### Your assignment
This task calls for copying every line of the records that includes the word "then".

==============================

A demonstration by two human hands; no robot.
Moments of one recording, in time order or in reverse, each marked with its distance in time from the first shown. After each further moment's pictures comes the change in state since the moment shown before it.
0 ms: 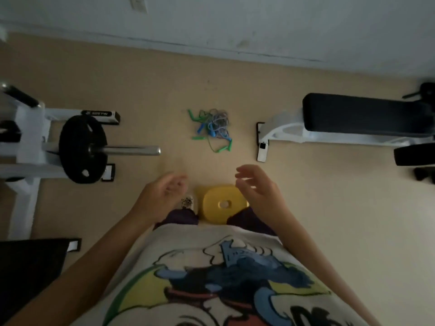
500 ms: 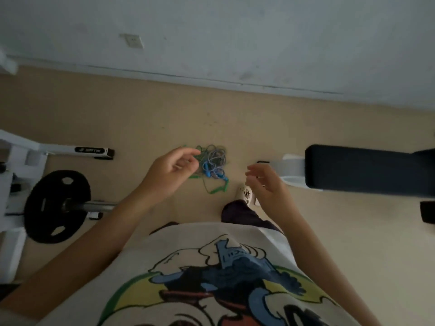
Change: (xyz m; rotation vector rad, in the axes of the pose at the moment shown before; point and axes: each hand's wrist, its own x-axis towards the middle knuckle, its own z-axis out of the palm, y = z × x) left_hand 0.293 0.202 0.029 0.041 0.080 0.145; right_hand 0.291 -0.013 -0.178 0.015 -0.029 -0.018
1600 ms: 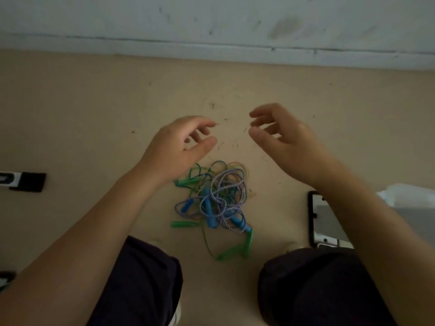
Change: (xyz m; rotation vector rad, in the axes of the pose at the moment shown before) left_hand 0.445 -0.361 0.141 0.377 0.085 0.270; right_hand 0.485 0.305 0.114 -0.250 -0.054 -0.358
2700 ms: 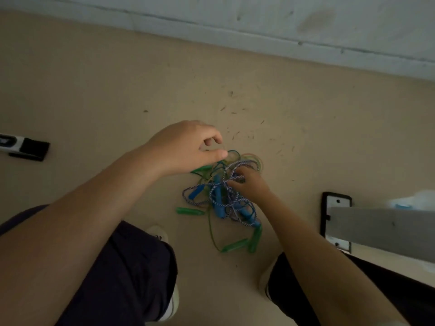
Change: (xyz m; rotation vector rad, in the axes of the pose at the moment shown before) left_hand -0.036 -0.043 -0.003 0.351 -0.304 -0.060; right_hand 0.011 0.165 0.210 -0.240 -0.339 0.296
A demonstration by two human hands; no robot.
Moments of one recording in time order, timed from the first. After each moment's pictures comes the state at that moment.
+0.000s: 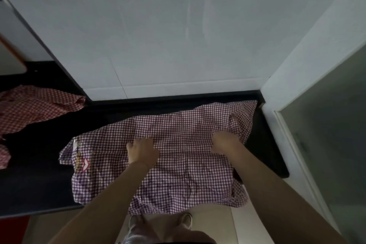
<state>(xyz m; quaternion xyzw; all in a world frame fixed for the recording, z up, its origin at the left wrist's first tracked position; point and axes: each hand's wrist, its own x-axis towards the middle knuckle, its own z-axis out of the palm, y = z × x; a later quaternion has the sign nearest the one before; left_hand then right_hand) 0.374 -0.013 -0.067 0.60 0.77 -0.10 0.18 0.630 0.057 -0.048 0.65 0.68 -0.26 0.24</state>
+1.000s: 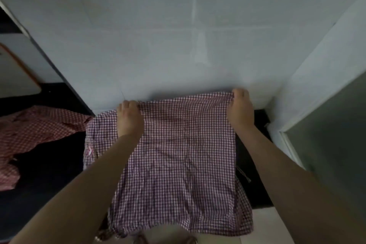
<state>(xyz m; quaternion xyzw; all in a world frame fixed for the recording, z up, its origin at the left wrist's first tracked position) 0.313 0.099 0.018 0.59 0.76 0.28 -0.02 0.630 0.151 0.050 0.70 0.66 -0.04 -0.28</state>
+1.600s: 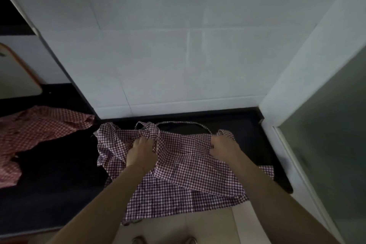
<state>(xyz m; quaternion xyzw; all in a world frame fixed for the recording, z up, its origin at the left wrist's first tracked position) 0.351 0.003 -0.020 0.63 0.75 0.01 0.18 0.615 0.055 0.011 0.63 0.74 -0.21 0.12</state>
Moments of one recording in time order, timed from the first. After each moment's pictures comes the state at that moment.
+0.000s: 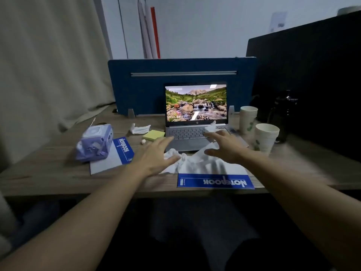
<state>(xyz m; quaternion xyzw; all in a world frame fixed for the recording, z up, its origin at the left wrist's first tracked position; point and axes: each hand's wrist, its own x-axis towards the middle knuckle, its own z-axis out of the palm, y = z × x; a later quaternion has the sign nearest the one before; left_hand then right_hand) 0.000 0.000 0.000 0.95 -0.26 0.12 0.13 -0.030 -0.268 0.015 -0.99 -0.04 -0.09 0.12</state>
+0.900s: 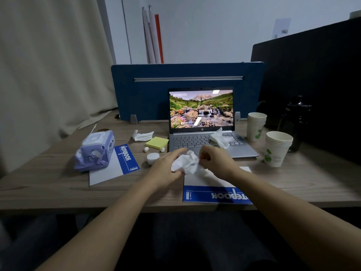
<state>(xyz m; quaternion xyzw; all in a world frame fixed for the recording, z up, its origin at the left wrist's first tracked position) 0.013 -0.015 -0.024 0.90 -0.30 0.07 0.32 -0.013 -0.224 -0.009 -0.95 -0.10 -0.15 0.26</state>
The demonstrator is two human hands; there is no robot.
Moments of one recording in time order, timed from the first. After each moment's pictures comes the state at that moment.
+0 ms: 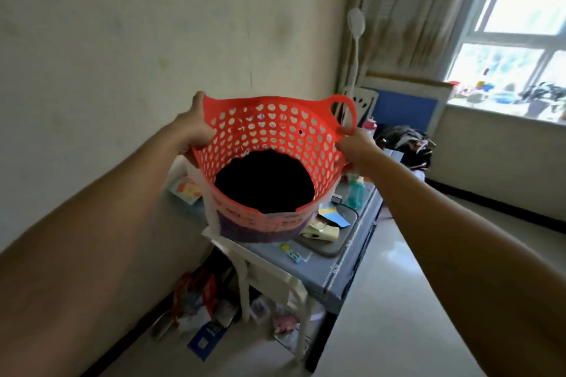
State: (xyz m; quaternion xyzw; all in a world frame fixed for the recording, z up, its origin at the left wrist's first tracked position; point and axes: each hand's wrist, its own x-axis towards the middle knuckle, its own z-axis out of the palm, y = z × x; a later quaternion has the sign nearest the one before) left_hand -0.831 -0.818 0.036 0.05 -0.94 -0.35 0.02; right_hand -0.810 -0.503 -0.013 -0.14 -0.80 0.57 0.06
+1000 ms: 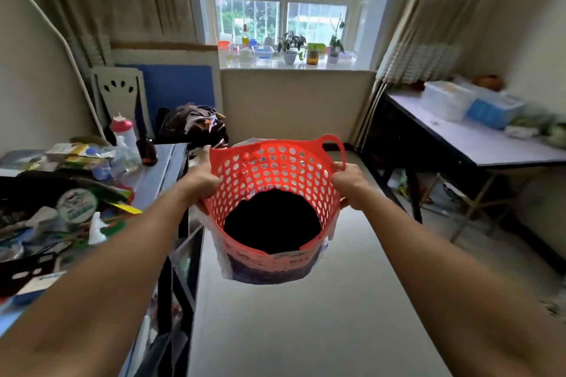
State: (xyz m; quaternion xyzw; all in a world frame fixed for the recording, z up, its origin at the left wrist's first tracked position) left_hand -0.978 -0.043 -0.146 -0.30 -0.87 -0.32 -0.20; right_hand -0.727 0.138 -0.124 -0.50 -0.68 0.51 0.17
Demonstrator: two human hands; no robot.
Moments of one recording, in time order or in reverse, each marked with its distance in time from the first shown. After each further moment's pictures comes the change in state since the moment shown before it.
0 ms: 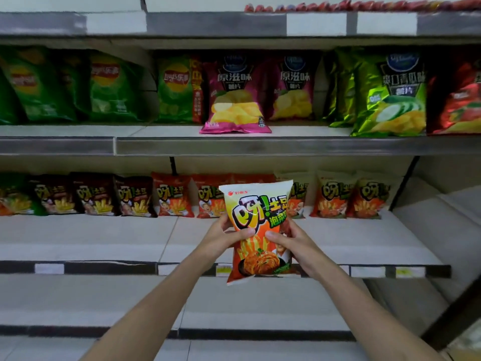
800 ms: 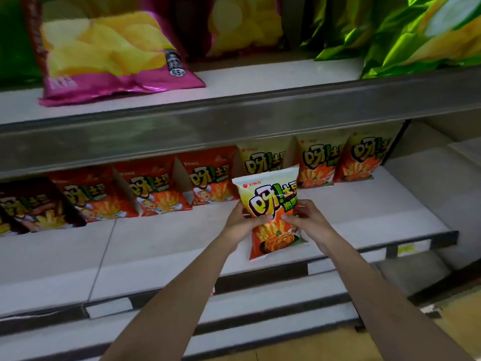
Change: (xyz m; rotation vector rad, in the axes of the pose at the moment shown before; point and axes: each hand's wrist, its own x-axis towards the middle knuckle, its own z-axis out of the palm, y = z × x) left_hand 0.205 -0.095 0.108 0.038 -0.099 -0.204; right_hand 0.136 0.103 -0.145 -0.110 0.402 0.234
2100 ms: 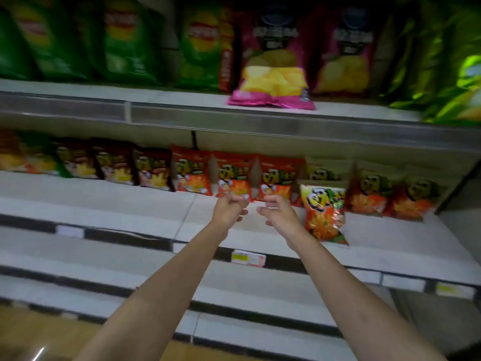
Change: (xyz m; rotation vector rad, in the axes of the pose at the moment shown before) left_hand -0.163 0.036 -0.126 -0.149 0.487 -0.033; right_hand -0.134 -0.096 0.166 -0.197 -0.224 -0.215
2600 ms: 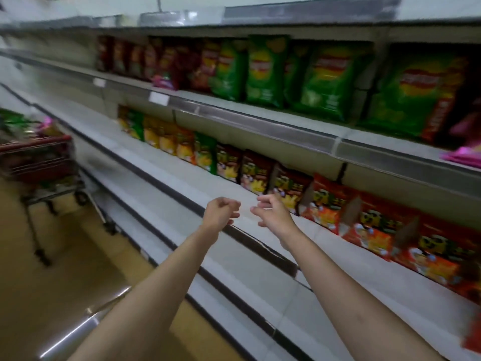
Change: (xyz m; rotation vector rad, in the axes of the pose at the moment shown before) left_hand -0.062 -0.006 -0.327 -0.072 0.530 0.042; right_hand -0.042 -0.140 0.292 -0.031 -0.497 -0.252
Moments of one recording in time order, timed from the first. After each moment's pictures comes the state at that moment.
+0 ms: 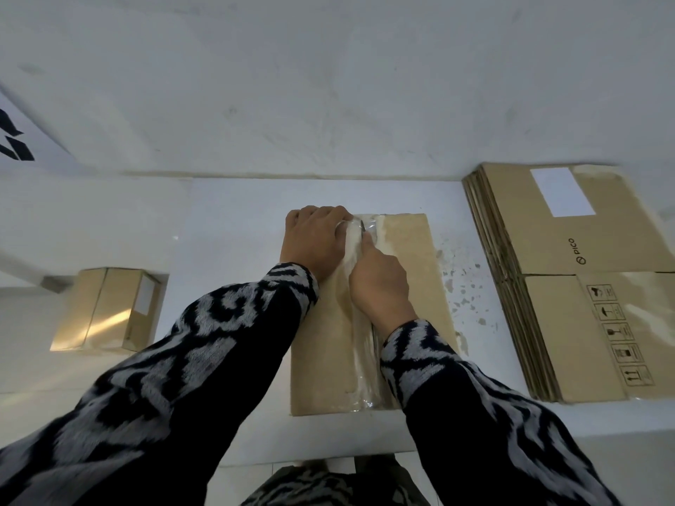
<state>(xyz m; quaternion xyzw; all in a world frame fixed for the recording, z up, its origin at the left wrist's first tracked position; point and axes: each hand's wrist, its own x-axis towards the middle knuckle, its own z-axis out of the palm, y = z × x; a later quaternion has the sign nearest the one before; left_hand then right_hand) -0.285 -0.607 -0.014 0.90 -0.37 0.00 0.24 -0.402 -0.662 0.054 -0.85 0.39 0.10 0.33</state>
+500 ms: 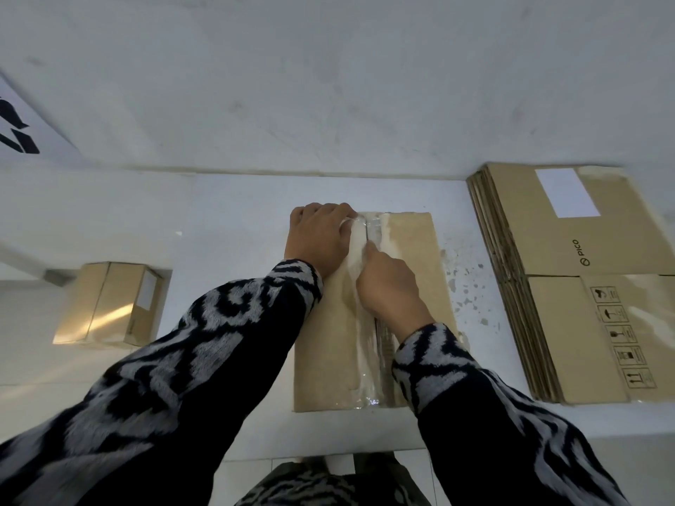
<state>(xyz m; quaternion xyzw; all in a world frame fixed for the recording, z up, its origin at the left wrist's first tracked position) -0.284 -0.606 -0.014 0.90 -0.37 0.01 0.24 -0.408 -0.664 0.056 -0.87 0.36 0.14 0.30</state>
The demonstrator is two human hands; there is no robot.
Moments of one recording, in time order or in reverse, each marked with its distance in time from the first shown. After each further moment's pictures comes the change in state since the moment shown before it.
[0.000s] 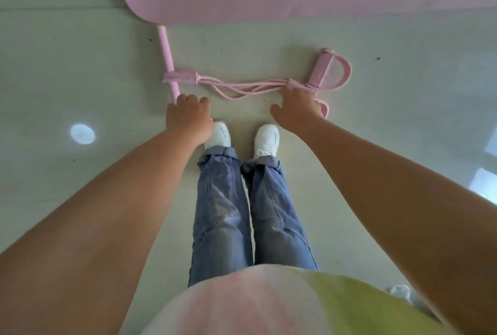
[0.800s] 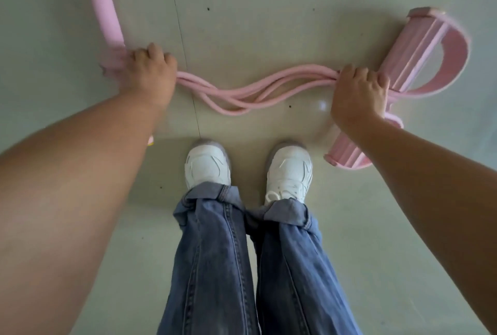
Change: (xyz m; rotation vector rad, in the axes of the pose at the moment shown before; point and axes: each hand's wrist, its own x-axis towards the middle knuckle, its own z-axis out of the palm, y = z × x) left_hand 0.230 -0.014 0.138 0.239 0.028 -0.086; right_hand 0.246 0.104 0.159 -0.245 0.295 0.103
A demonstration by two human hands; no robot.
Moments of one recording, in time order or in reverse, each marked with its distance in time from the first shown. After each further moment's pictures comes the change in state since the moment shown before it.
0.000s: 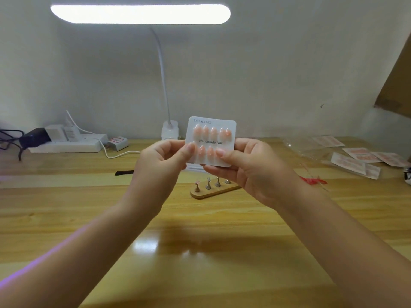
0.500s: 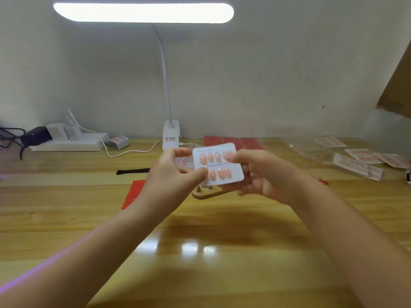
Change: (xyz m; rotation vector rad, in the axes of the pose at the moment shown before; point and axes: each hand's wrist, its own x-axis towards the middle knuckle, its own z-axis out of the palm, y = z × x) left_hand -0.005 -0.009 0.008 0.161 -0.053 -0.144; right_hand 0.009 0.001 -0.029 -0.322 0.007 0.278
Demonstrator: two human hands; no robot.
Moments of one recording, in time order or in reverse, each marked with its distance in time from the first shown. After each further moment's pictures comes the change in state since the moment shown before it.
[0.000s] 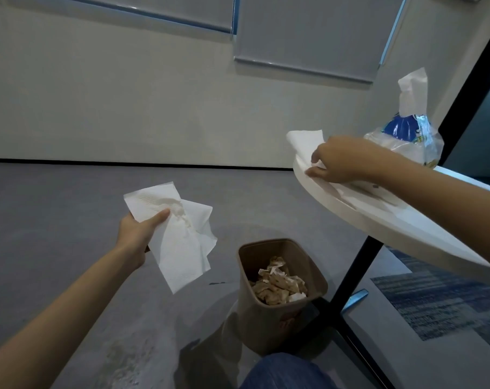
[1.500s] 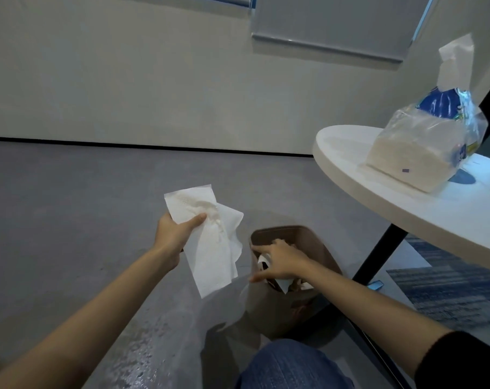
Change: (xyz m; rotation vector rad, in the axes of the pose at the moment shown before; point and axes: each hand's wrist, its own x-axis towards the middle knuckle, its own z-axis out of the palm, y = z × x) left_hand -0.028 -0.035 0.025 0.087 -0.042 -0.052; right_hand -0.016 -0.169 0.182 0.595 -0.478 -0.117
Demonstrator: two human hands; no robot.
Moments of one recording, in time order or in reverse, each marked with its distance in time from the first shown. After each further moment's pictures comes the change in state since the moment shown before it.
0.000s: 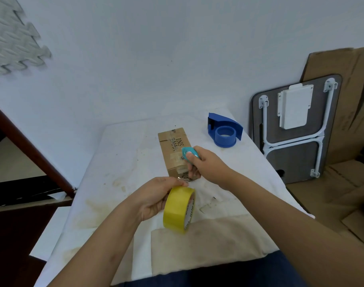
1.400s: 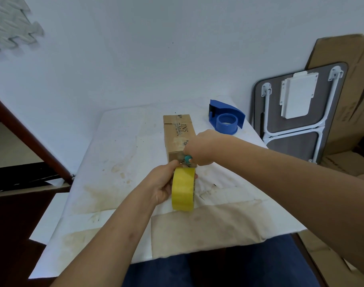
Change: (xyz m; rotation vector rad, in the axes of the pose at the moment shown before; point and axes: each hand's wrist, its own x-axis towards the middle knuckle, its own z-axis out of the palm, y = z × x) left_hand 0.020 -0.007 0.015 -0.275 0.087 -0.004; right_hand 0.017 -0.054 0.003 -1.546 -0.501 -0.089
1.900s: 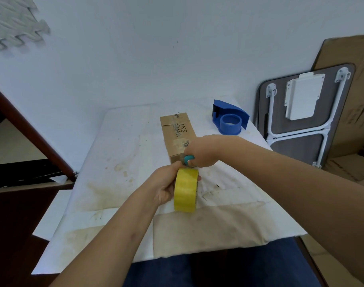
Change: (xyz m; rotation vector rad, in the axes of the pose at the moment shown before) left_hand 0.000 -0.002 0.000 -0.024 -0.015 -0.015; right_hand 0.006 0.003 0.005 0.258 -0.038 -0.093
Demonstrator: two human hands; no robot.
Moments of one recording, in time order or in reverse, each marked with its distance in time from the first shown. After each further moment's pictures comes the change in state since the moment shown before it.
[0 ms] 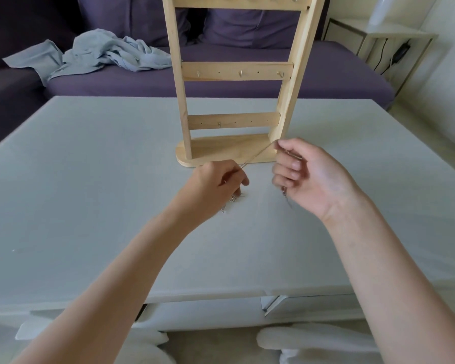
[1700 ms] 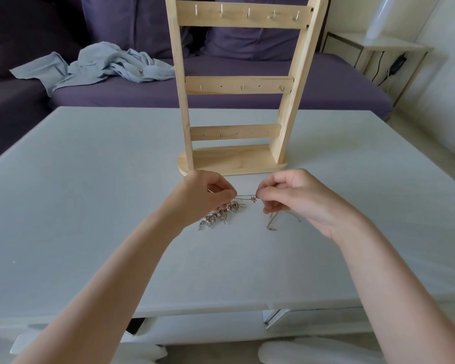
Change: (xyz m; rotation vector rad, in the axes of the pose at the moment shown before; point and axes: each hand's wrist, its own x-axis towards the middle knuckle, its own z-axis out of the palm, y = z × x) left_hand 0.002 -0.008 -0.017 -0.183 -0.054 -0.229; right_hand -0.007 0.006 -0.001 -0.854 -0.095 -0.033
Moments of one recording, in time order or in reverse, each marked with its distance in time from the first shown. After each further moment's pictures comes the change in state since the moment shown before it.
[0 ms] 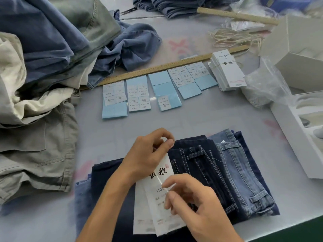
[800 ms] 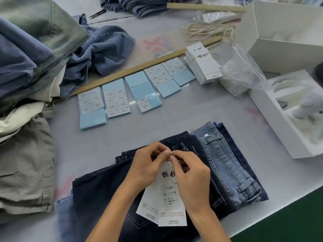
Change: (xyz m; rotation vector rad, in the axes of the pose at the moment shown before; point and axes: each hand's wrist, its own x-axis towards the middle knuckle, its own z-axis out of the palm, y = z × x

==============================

### Completed exercise
<state>(xyz m; quaternion xyzw; all in a world frame fixed for the recording, z up, its origin at the left wrist's first tracked position; point and axes: each hand's wrist, its own x-axis towards the middle knuckle, its own z-axis out of the palm, y = z × x; a later quaternion has the sign nearest the one before; left_hand then right_hand) 0.374 -0.013 -0.067 0.60 0.77 -0.10 0.18 0.630 0.057 -0.048 0.65 0.68 -0.26 0.24</state>
<state>(xyz m; quaternion xyzw; all in a world frame fixed for the recording, z up, its origin at the left wrist's first tracked position; point and axes: each hand's wrist, its own x-axis towards the middle knuckle, its own z-axis out of the palm, y = z × x; a later quaternion has the sign nearest the one before; left_hand then right_hand) 0.000 0.000 0.000 0.95 -0.26 0.12 0.13 -0.030 -0.268 0.015 -0.99 -0.04 -0.09 0.12</state>
<state>(xyz m; quaternion xyzw; all in a world frame fixed for the recording, z up, its origin at the left wrist's first tracked position; point and axes: each hand's wrist, its own x-axis towards the middle knuckle, its own z-axis out of the palm, y = z × x; a later quaternion has the sign nearest the one before; left_hand then right_hand) -0.285 -0.607 -0.014 0.90 -0.37 0.00 0.24 -0.402 -0.662 0.054 -0.85 0.39 0.10 0.33</state>

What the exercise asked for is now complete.